Set down, in full, every record in the block.

Collected data:
/---

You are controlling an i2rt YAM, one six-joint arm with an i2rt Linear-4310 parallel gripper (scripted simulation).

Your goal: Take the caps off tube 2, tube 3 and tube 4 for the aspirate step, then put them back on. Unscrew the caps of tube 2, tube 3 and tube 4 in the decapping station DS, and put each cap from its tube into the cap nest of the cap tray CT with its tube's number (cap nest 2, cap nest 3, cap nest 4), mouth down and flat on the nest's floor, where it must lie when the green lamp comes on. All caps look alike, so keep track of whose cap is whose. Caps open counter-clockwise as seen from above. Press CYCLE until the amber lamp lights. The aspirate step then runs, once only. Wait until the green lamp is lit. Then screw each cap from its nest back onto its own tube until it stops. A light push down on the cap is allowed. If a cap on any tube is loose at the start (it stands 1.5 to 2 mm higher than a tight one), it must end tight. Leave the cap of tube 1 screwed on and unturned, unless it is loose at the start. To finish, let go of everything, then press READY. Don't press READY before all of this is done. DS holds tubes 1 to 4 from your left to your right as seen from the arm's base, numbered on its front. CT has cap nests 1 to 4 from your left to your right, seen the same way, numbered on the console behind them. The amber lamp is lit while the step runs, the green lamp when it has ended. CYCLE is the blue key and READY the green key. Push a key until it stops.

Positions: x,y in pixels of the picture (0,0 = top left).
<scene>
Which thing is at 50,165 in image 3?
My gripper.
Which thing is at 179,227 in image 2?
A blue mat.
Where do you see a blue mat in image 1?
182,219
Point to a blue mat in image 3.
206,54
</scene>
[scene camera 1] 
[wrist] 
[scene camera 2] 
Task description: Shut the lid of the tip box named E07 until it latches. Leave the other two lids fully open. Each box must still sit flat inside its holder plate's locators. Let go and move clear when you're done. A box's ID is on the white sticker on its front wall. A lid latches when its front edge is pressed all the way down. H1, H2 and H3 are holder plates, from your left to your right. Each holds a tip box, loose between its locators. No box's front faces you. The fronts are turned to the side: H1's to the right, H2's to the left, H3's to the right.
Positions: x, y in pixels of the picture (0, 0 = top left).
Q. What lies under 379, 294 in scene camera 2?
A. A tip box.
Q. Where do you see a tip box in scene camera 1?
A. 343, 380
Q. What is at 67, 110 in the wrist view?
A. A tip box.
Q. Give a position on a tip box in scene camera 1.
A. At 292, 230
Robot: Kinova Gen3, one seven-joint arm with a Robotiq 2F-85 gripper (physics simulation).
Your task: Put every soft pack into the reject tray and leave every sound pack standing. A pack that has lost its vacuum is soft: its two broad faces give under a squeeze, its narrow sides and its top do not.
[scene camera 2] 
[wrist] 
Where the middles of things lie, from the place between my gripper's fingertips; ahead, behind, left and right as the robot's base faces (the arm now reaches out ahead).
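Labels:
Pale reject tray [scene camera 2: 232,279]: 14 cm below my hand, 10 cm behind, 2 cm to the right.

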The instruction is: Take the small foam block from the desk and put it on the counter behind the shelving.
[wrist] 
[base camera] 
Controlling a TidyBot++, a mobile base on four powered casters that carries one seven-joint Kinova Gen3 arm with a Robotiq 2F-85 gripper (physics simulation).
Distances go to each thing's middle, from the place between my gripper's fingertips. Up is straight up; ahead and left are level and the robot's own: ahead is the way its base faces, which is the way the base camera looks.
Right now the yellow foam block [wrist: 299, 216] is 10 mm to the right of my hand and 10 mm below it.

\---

Written response:
You are controlling an i2rt YAM, one six-joint arm with an i2rt Linear-4310 parallel gripper (scripted simulation).

Your goal: Take the caps off tube 2, tube 3 and tube 4 for the aspirate step, then put them back on. Unscrew the caps of tube 2, tube 3 and tube 4 in the decapping station DS, and put each cap from its tube into the cap nest of the cap tray CT with its tube's number (cap nest 2, cap nest 3, cap nest 4), mouth down and flat on the nest's floor, where it must lie when the green lamp comes on. All caps look alike, so keep track of whose cap is whose. Caps open counter-clockwise as seen from above. Press CYCLE until the amber lamp lights. The aspirate step then runs, once only. Wait until the green lamp is lit. Then screw each cap from its nest back onto its own tube until it stops. A light push down on the cap is allowed. If a cap on any tube is loose at the start (it stands 1.5 to 2 mm higher than a tight one), it must end tight. Leave the cap of tube 1 screwed on and unturned, unless it is loose at the start. To finish, let go of everything, then press READY. Don't press READY before all of this is done. DS holds tubes 1 to 4 from your left to your right as seen from the arm's base, numbered on its front. CT has cap nests 1 to 4 from your left to your right, seen the same way, numbered on the console behind them. The amber lamp is lit while the step runs, the green lamp when it has ended. CYCLE is the blue key and READY the green key. Push a key until it stops.

Positions: x,y in pixels of the picture (0,0 = top left).
<scene>
Which thing is at 50,165 in image 3?
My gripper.
Which thing is at 179,227 in image 2?
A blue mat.
Where do you see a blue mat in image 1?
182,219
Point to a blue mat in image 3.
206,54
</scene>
[scene camera 1] 
[wrist] 
[scene camera 2] 
Task description: Shut the lid of the tip box named E07 until it latches. Leave the other two lids fully open. Each box must still sit flat inside its holder plate's locators. Let go and move clear when you're done. A box's ID is on the white sticker on its front wall. A lid latches when its front edge is pressed all the way down. H1, H2 and H3 are holder plates, from your left to your right. Each holds a tip box, loose between its locators. No box's front faces you. The fronts are turned to the side: H1's to the right, H2's to the left, H3's to the right.
Positions: x, y in pixels of the picture (0, 0 = top left).
Q. What lies under 379, 294 in scene camera 2?
A. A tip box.
Q. Where do you see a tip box in scene camera 1?
A. 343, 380
Q. What is at 67, 110 in the wrist view?
A. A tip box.
Q. Give a position on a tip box in scene camera 1.
A. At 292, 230
Robot: Kinova Gen3, one seven-joint arm with a Robotiq 2F-85 gripper (physics simulation).
Your task: Put every soft pack into the reject tray and leave every sound pack standing. A pack that has lost its vacuum is soft: its two broad faces give under a squeeze, its narrow sides and its top do not.
[scene camera 2] 
[wrist] 
Where the middles of things lie, from the place between my gripper's fingertips; ahead, behind, left and right as the robot's base faces (the arm now reaches out ahead).
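Labels:
Pale reject tray [scene camera 2: 232,279]: 14 cm below my hand, 10 cm behind, 2 cm to the right.
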
The instruction is: Take the small foam block from the desk and put it on the counter behind the shelving.
[wrist] 
[base camera] 
Controlling a TidyBot++, a mobile base on four powered casters that carries one seven-joint Kinova Gen3 arm with a Robotiq 2F-85 gripper (physics simulation).
Distances go to each thing's middle, from the place between my gripper's fingertips. Up is straight up; ahead and left are level and the robot's own: ahead is the way its base faces, which is the way the base camera looks.
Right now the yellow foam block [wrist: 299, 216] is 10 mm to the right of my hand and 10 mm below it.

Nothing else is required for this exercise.